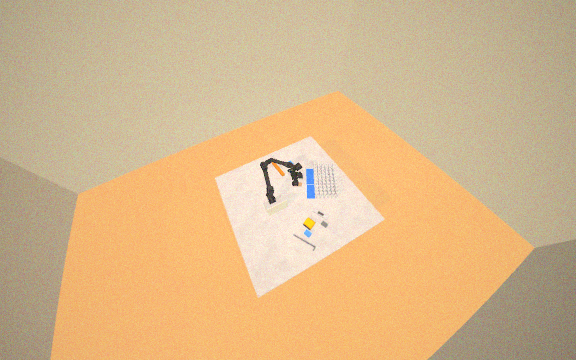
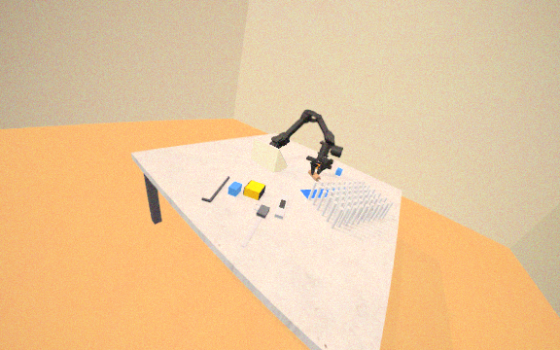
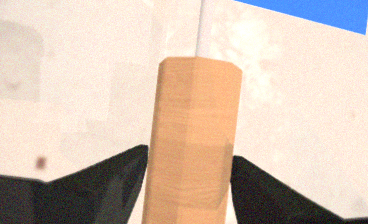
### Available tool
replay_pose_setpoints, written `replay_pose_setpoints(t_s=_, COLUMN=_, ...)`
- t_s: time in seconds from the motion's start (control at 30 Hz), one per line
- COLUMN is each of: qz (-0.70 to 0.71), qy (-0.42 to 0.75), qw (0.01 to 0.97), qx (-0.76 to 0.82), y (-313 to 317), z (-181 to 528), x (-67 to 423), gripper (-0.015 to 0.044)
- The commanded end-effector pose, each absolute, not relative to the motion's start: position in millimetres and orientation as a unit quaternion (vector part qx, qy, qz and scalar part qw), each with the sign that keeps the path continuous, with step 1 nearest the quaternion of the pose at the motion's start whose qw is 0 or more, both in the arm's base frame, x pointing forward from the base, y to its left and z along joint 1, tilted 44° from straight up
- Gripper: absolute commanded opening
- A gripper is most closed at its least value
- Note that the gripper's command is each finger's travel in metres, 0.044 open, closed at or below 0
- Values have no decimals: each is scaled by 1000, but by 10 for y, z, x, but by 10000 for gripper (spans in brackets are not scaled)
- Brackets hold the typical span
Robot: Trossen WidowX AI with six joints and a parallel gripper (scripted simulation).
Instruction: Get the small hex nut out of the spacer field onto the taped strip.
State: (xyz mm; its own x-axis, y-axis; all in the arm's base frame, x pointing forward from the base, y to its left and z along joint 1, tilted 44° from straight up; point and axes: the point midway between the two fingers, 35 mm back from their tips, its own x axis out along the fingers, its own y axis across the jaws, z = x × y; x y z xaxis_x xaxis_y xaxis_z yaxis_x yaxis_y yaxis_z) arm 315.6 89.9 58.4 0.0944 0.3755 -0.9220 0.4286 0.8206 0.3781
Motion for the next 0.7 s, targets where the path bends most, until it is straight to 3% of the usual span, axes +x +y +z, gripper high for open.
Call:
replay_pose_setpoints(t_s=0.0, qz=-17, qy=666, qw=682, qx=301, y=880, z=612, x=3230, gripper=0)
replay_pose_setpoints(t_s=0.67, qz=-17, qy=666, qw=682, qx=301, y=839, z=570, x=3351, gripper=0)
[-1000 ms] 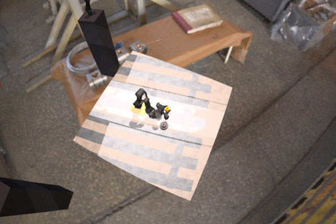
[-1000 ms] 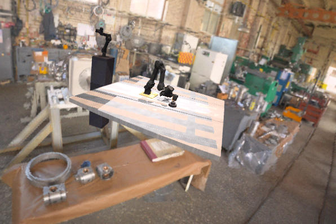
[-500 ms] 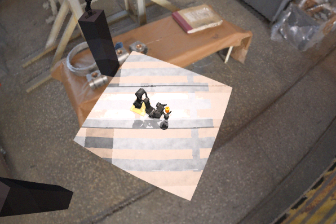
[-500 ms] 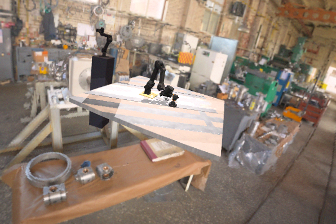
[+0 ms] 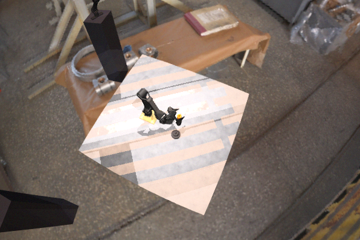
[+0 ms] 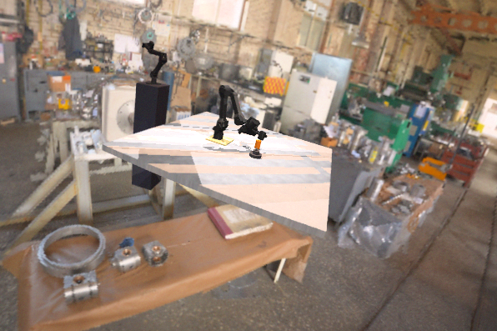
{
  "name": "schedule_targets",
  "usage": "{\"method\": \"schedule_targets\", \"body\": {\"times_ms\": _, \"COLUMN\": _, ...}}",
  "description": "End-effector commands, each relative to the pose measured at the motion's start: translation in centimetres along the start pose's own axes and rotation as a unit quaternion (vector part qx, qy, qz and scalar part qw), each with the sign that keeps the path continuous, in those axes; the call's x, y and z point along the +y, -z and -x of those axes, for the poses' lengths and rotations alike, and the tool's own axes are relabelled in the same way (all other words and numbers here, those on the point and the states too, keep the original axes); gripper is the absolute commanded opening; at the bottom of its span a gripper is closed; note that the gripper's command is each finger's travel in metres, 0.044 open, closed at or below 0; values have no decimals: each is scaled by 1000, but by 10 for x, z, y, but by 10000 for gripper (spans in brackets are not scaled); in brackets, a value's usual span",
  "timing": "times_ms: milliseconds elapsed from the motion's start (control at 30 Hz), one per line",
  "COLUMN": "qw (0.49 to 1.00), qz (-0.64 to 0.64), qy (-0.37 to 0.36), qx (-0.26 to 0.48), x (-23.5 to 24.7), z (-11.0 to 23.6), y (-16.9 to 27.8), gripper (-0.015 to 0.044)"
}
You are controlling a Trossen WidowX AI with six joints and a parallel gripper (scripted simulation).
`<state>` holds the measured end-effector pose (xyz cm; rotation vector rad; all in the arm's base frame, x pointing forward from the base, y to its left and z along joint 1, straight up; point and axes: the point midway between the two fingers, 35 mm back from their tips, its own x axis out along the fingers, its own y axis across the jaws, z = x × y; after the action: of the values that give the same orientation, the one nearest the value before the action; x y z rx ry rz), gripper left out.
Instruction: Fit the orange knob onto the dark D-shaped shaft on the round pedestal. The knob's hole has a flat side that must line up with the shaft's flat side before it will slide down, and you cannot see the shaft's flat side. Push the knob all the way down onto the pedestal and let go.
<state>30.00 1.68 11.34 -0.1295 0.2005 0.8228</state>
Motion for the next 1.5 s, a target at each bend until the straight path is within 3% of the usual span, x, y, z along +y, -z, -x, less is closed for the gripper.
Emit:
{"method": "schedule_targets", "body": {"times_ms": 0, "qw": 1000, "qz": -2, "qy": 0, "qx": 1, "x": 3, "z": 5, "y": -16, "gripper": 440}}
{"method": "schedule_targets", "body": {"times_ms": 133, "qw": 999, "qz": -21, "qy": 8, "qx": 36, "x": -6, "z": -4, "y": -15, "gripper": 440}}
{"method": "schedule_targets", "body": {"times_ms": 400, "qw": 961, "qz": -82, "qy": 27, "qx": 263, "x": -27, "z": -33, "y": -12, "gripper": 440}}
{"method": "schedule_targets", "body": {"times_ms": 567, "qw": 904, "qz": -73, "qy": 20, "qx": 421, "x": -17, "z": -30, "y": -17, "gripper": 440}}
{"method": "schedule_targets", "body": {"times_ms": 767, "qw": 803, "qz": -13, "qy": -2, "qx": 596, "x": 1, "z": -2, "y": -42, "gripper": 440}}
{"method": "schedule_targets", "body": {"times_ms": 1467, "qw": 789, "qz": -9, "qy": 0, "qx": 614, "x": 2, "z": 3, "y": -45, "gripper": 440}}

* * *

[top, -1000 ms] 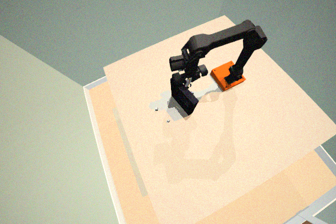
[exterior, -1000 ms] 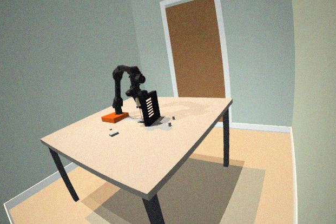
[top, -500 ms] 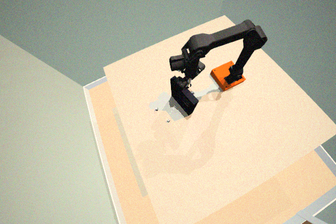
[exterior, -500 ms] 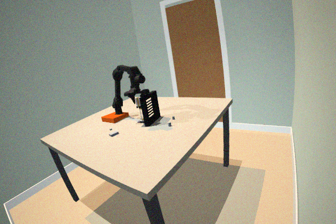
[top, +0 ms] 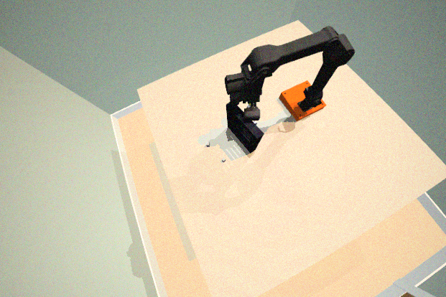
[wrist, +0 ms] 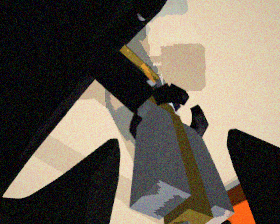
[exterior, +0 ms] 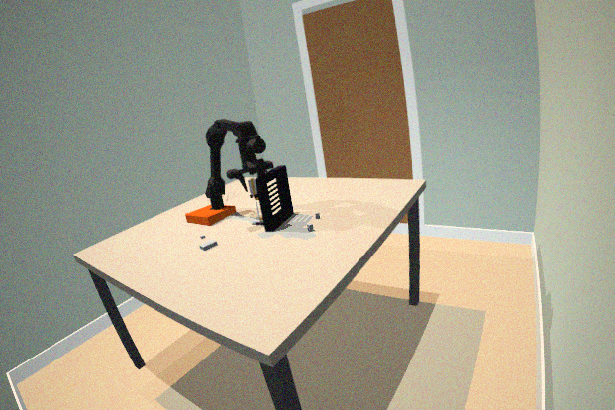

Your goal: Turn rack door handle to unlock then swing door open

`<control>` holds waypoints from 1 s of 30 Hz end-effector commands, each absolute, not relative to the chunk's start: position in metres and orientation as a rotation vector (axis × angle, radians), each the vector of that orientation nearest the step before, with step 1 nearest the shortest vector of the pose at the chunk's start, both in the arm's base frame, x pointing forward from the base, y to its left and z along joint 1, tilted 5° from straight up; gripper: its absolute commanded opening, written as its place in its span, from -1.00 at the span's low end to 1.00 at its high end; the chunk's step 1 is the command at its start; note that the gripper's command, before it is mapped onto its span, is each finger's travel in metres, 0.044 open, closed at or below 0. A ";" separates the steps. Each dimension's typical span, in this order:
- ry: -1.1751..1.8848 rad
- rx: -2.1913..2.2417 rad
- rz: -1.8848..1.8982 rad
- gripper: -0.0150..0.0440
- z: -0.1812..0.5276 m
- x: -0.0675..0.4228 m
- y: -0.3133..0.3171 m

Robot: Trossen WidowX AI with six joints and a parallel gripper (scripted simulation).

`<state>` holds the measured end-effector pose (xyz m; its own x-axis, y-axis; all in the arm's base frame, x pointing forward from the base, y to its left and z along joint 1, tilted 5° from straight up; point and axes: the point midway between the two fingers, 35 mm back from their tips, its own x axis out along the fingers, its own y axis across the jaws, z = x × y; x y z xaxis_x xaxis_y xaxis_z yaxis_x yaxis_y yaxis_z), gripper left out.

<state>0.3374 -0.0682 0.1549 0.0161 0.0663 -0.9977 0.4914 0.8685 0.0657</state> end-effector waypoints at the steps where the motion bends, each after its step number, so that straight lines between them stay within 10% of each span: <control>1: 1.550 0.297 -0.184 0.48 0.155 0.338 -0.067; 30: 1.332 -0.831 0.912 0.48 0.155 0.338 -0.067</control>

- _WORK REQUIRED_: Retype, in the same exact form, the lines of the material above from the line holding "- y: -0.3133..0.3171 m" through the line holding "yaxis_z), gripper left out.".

- _REPLY TO THE TASK_:
- y: -0.3133..0.3171 m

Robot: Trossen WidowX AI with six joints and a parallel gripper (scripted simulation).

`<state>` holds the measured end-effector pose (xyz m; its own x-axis, y-axis; all in the arm's base frame, x pointing forward from the base, y to its left and z along joint 1, tilted 5° from straight up; point and axes: the point midway between the two fingers, 35 mm back from their tips, its own x axis out along the fingers, its own y axis across the jaws, z = x × y; x y z xaxis_x xaxis_y xaxis_z yaxis_x yaxis_y yaxis_z), gripper left out.

This answer requires no further additions.